Thank you so much for your good work Lloyd, you’re one of the few with expertise and style + a profound critical view from the pro-side on the whole thing. I really don’t get it, why they do not hire you and the guys from OWC (and others) as at least consultants.

MPG reiterates its position that Apple is near it peak due to these and many other failures, and will begin a rapid decline at some juncture, no more than 10 years out.

Martin D writes:

For the fourth or fifth time in the last couple years, my 2016 MacBook Pro (Retina, the previous design, not the current one) has utterly locked up.

It has been sitting here for hours as I slowly run the battery down. A couple of the previous lockup, it has “snapped out of it” after a while, but this is the third time that (so far) it never did.

There is simply no way to power it off. Holding the power button down does nothing. Closing the lid does nothing. Obviously, you can’t just pop the battery out since there’s no removable battery.

I am losing many hours of productivity. All because of no actual power switch. This sucks.

[4 hours later]... Damn thing is STILL GOING since 11:29am. I’ve even got a USB hard drive (not SSD) hanging off it. 😫

MPG: hardware core rot? With no real on/off key, Martin’s 2015 MacBook Pro and newer models (and others) have no recourse when they haywire.

Arne K writes:

Your own comment on Apple „enough is enough” is so very true. Sad and true. Reminds me on what you’ve posted about Craig Federigi telling the world “that Apple software quality has improved over the last years”, hahaha!!!

It’s more an more like “Bushism”, those sentences… (“they overunderestimate me” or “misunderestimate me”) https://www.youtube.com/watch?v=uO46ii3W07U

omething else: Did even ONE PC mag ask you if your statement could be re-printed by them? I guess, no.

MPG: no PC or Mac Magazine has ever asked me about reprinting anything on this site.

Aedrian S writes:

Thank you for the Apple Core Rot compilation. I’m glad I’ve found a poweruser who says what I’ve been saying since Lion, which is where I became very irritated with Apple. Sitting on the desk I spend much of the day at is a Power Mac G5, a machine that I use almost daily. I have newer Macs, but getting around the problems of the operating systems I’m forced to use make the old machine the choice; even major work--heavy audio work and photograph editing—is carried out with actual joy instead of a string of profanity as I try to navigate the byzantine mess that is High Sierra. I’ve been a regular Apple user since the // era, and have introduced and provided support for Macintosh to many people. I sometimes want to apologise to those I’d converted to Macintosh, and it becomes tiresome to continue using the phrase, “It wasn’t like this when…”

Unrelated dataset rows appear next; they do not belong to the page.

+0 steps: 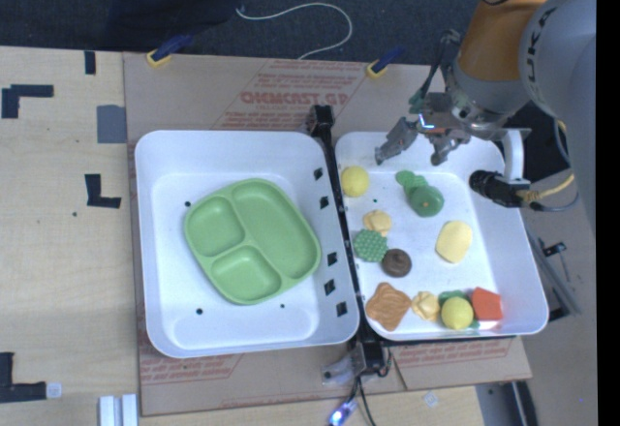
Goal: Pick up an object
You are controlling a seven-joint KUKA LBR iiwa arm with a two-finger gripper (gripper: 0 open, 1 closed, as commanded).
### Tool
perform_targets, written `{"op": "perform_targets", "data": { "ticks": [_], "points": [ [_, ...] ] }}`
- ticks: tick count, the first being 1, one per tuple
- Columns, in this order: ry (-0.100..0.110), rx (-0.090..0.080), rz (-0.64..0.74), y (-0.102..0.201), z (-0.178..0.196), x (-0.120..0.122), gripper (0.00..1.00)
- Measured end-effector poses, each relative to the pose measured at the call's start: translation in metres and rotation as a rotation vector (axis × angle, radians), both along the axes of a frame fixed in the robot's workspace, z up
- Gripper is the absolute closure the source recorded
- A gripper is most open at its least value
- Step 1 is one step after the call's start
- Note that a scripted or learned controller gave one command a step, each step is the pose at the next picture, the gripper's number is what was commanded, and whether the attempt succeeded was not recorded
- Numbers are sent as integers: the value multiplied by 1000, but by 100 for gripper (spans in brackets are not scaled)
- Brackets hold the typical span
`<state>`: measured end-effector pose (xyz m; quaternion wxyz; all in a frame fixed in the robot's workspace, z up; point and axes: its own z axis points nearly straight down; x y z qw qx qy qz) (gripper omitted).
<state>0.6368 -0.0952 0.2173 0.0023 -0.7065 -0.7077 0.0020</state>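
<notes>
Two fingers of our gripper [418,149] hang spread and holding nothing over the right bin [513,264], above a green toy [420,194].

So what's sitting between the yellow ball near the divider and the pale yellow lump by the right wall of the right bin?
In the camera view, the dark green bottle-shaped toy lies between the yellow ball and the pale yellow lump, just under the gripper.
</notes>
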Motion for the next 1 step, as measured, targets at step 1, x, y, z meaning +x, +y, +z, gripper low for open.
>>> {"op": "perform_targets", "data": {
  "ticks": [1],
  "points": [
    [9, 5, 9, 116, -39, -62, 0]
  ]
}}
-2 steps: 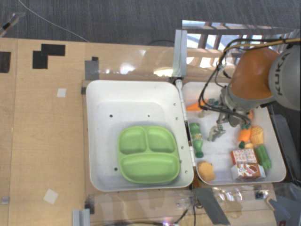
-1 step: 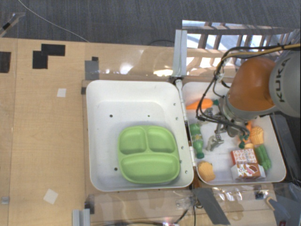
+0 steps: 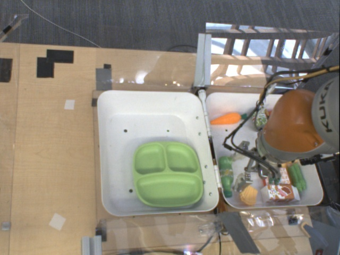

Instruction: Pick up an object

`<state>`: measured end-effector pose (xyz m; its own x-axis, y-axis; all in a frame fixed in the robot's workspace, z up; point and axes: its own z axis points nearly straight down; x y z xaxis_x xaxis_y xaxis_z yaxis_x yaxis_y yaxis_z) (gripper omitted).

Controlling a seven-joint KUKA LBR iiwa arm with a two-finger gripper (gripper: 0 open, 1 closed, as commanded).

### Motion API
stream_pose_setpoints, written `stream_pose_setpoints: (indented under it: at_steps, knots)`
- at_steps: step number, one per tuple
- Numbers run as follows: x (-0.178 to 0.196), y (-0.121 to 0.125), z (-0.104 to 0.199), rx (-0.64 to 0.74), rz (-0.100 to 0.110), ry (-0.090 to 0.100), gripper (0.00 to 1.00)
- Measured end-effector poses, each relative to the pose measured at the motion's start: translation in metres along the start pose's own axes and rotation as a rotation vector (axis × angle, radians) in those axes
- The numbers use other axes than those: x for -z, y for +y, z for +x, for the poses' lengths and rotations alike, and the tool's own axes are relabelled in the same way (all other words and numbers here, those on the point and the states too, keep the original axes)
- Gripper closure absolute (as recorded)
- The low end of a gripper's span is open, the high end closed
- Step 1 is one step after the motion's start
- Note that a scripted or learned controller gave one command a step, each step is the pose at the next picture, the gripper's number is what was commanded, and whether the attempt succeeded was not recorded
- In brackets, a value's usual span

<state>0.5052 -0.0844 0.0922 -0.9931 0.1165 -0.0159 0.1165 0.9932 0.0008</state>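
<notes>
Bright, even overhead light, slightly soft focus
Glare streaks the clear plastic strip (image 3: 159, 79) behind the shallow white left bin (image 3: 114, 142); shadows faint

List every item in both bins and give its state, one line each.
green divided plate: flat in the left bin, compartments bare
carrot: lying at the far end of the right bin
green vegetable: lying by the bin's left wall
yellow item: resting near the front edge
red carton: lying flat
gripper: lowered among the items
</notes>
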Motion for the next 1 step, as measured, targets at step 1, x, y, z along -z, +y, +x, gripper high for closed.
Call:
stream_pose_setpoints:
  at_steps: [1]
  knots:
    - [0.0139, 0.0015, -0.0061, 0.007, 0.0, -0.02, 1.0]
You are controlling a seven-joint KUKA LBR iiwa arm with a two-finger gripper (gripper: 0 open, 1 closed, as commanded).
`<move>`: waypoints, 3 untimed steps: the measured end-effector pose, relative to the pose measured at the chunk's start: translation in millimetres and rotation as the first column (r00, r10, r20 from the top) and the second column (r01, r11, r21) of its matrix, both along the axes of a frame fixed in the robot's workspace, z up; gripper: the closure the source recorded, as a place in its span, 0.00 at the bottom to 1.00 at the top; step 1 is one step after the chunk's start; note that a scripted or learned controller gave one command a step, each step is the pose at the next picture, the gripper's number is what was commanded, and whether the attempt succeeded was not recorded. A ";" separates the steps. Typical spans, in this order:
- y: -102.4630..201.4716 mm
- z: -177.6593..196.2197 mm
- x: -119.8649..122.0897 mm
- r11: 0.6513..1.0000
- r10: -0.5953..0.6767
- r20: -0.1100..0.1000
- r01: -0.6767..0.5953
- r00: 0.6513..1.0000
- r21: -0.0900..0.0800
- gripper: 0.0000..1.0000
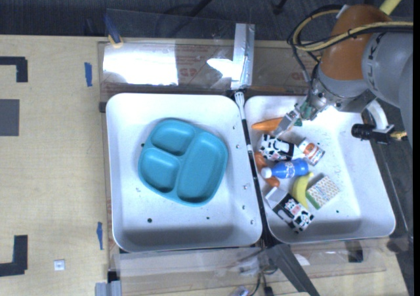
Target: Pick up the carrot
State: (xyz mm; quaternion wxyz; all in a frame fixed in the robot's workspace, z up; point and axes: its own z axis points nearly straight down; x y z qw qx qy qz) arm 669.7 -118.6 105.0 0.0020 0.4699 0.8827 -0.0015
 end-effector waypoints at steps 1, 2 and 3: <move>-2.4 -0.1 -1.8 0.974 0.226 -0.009 -0.226 0.974 -0.006 0.00; -0.7 1.0 -7.2 0.972 0.235 0.008 -0.235 0.972 -0.013 0.00; -0.6 0.6 -7.6 0.904 0.428 0.005 -0.428 0.904 -0.009 0.00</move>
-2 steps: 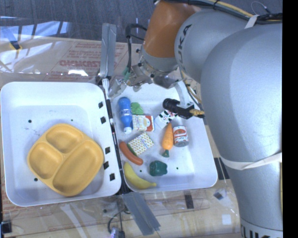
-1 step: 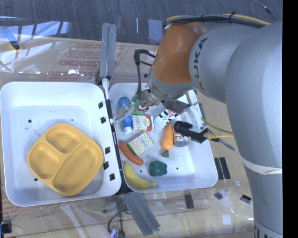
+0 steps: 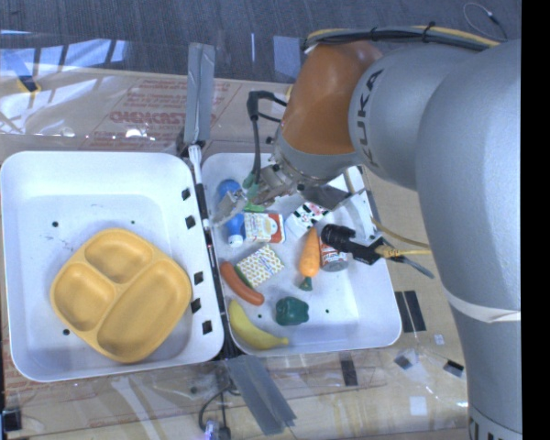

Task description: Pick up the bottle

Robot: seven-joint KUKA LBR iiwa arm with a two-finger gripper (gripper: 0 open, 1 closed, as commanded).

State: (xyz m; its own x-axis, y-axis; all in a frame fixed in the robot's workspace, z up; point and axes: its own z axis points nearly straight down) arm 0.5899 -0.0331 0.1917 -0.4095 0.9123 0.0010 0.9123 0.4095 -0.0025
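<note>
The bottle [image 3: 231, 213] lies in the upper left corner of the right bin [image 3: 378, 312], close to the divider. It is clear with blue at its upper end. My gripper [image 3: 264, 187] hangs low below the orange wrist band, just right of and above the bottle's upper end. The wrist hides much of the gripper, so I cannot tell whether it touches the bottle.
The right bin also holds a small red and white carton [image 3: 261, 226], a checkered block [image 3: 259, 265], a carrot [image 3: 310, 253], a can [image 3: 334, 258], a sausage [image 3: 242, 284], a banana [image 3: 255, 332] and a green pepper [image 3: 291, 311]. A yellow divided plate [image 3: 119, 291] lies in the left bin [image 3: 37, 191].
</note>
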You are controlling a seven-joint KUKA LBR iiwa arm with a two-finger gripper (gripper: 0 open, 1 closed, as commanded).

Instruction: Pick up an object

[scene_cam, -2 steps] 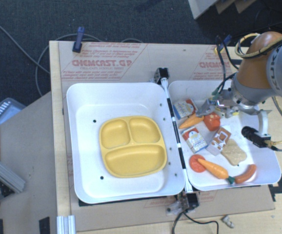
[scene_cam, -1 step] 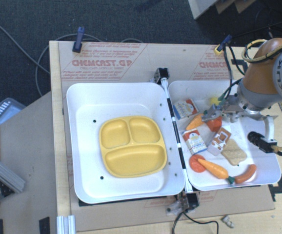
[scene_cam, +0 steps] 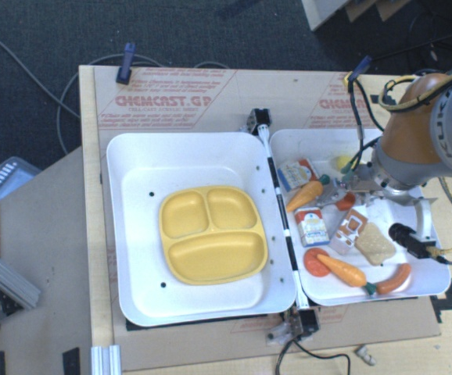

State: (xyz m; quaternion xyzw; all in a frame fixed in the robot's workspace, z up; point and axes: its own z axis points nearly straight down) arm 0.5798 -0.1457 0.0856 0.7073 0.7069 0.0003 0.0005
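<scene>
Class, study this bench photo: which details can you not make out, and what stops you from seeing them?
- The claw's grip state in the camera view: the arm's wrist covers it.
- Items in the right bin under the arm: hidden by the wrist.
- Print on the small carton: too small to read.
- The arm's base: cut off by the right edge.

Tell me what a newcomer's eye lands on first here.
The yellow tray, split into three compartments, sits alone in the middle of the left bin. The right bin is crowded with toy food, including a carrot and a sausage near its front edge. The arm hangs over that bin's far right side.
</scene>
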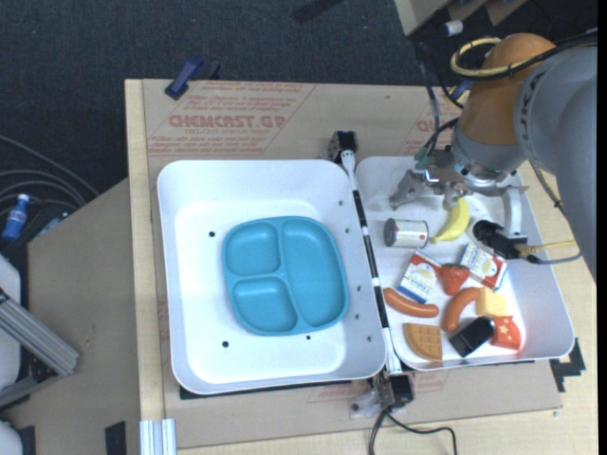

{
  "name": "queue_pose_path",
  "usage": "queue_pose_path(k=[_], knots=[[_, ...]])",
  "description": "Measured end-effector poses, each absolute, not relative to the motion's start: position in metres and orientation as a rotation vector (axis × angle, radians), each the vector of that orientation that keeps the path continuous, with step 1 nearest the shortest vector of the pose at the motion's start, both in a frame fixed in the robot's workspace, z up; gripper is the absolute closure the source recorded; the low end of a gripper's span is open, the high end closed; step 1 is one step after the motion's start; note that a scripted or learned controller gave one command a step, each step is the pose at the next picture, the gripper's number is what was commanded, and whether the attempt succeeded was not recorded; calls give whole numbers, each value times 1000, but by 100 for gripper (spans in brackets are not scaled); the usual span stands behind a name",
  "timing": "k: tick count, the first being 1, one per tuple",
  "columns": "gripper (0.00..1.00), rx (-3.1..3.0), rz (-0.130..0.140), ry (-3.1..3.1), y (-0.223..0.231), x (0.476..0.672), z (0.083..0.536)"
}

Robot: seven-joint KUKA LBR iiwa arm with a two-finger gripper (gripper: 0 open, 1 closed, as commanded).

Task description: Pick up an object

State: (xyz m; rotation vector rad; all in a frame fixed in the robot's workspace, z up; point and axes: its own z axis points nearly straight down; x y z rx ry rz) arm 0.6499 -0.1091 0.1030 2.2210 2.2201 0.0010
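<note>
Fingers [410, 186] look spread wide with nothing between them, as far as you can judge from above. One grey finger angles out to the left and the other hangs as a straight bar to the right. Both sit under the grey arm with the orange band [503, 83], which reaches in over the far end of the right-hand shallow white bin [542, 282]. That stance reads as a ready-to-grasp pose, opened so something can pass between them before they close.

The curved yellow toy banana [457, 221] is the thing best placed for you. It lies on the bin floor between the two fingers and a little nearer than them, its length running roughly near to far. You cannot tell from this angle whether the tips reach down to it.

Just left of the banana a small white cylinder with a dark end [408, 232] lies on its side, close under the left finger, so a descent might catch it.

The rest of the toy food crowds the near half of that bin, apart from the fingers:
- a red-and-white carton [417, 278]
- a reddish-orange sausage [410, 301]
- a tan waffle-like slab [424, 341]
- a black block [471, 335]
- a yellow cheese wedge [493, 303]

The left-hand white bin [190, 207] carries a blue divided plastic plate [285, 275], away from the pile, so it likely plays no part in this pick. Both bins sit side by side on the brown table [237, 121].
</note>
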Motion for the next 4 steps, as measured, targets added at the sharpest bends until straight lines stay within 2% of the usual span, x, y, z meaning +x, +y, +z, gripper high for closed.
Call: queue_pose_path(k=[1, 2, 3, 4], knots=[[0, 2224, -2, 2223, -101, 597, 84], [100, 2223, 2, 2221, -100, 598, 95], [0, 2223, 1, 2221, -100, 598, 95], [0, 2221, 1, 2222, -92, 649, 85]])
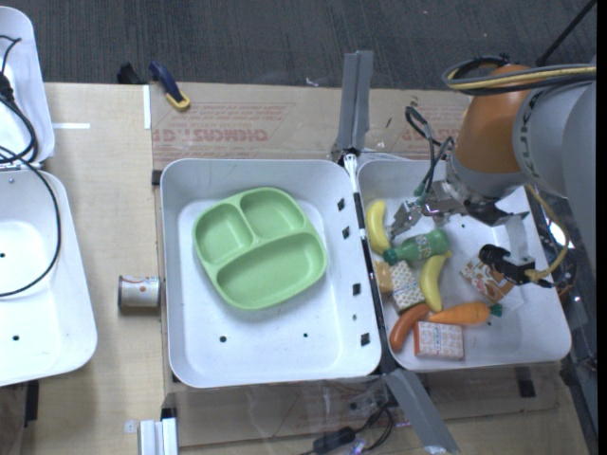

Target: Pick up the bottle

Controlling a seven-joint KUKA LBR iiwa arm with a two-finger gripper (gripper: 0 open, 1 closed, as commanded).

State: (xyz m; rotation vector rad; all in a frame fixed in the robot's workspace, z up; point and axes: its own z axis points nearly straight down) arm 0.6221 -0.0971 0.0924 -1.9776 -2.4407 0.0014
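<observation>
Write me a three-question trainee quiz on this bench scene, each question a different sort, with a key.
1. True or false: the green bottle lies in the right bin.
2. What sits in the left bin? A) a green divided plate B) a red mug C) a blue towel
3. Fill in: the gripper is just above the ____.

Key: 1 true; 2 A, the green divided plate; 3 bottle.

Light green divided plate (260, 246) in a white bin (190, 349); green bottle (417, 247), two yellow bananas (377, 226), an orange carrot (459, 314), grey arm (560, 131) with orange band (493, 131).
</observation>
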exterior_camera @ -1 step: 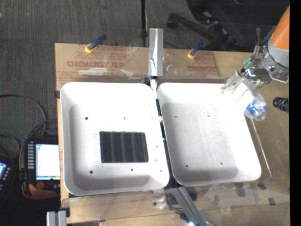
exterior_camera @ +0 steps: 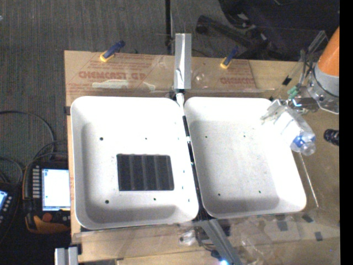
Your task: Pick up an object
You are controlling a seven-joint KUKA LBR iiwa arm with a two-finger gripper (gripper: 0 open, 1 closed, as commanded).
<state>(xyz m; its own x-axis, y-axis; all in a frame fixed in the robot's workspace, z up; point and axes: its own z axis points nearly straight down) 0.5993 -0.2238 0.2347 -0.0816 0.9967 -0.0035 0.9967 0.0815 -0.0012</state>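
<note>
Because the gripper [exterior_camera: 289, 105] sits over the far right corner of the right bin [exterior_camera: 242, 164], tangled in this slanted view with cables and brackets at the wrist, I cannot tell whether it is open or closed, nor whether it truly has hold of anything. A clear bottle [exterior_camera: 298, 134] with a bluish end lies or hangs just below it, tilted, its lower end across the bin's right rim and partly over the bench [exterior_camera: 325, 186]. That placement is the main risk: if the bottle is only nudged or loosely pinched, it can slide outward off the rim and land on the bench, beyond the bin, where another try would probably not reach it. Clear, smooth plastic is likely slippery and light, so a grip near one end could let it swing or twist free as the arm [exterior_camera: 331, 65] lifts. A push downward against the sloped bin wall could also squash the bottle or skid it away instead of seating it. The other candidate, a dark ribbed slab [exterior_camera: 145, 172], lies flat on the floor of the left bin [exterior_camera: 94, 148], well apart from the gripper; being so low and flat, it looks hard to get a purchase on
</note>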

Ah, I can continue onto a litany of complaints, but I’m sure you already know what I want to say. Thank you, though, for the MPG site as a whole. I’ve already send a link to Core Rot to a fellow Mac user and security expert. We really must get Apple to stand at attention.

MPG: the best way to get a company’s attention is via money—declining sales. But Apple Mac sales seem to be booming.